• WHAT THE EXERCISE ASKS: Using the data below, restate exactly every line from the one with "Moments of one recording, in" up to and including the one with "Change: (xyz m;". No picture belongs in it.

• DATA RECORDS:
Segment Open

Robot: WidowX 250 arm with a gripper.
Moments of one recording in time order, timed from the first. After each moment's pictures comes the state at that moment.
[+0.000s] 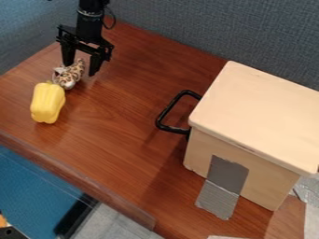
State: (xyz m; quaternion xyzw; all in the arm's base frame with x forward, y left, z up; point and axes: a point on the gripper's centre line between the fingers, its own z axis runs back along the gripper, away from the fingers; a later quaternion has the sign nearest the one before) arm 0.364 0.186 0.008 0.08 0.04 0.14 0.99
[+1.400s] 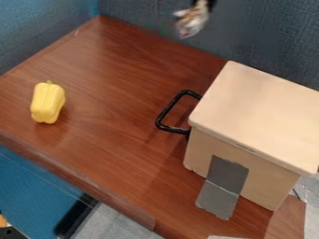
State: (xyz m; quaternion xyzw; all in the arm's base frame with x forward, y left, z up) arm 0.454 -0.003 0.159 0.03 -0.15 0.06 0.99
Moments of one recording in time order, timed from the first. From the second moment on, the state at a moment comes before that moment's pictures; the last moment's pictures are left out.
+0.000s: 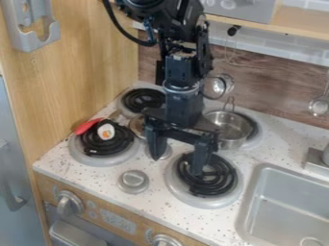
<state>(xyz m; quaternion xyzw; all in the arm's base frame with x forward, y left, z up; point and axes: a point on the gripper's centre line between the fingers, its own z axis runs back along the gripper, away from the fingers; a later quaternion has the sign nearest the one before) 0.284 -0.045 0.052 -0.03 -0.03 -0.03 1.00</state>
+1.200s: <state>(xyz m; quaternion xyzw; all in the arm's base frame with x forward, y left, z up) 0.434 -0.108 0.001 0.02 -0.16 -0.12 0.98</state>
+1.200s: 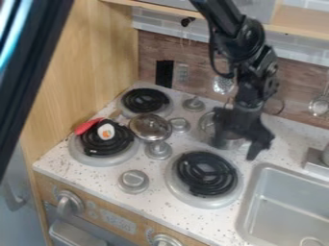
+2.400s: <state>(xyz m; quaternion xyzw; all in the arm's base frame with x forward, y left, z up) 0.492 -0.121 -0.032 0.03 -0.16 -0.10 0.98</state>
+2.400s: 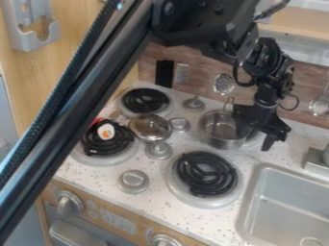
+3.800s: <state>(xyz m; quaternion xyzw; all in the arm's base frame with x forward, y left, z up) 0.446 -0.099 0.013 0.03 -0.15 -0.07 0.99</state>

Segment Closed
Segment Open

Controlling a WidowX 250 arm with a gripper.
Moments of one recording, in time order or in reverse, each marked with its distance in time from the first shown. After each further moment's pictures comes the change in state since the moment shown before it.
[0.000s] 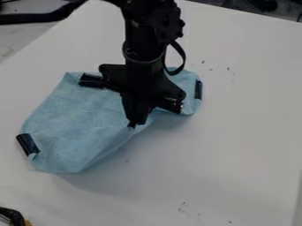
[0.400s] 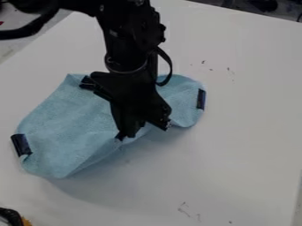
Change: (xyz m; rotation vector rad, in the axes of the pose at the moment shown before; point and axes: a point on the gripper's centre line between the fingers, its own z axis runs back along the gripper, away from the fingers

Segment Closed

• EXPECTED OUTPUT:
Moments of one recording, in time order or in reverse, each marked with its distance in time from the first shown. After each further moment's pictures comes the change in state since the moment shown before it.
[0.000s] 
[0.400s] 
Change: (xyz m; rotation vector rad, in the axes of the pose at the moment shown before; point and axes: a point on the gripper's centre line between the fingers, its own z axis runs back along the gripper, away from the fingers

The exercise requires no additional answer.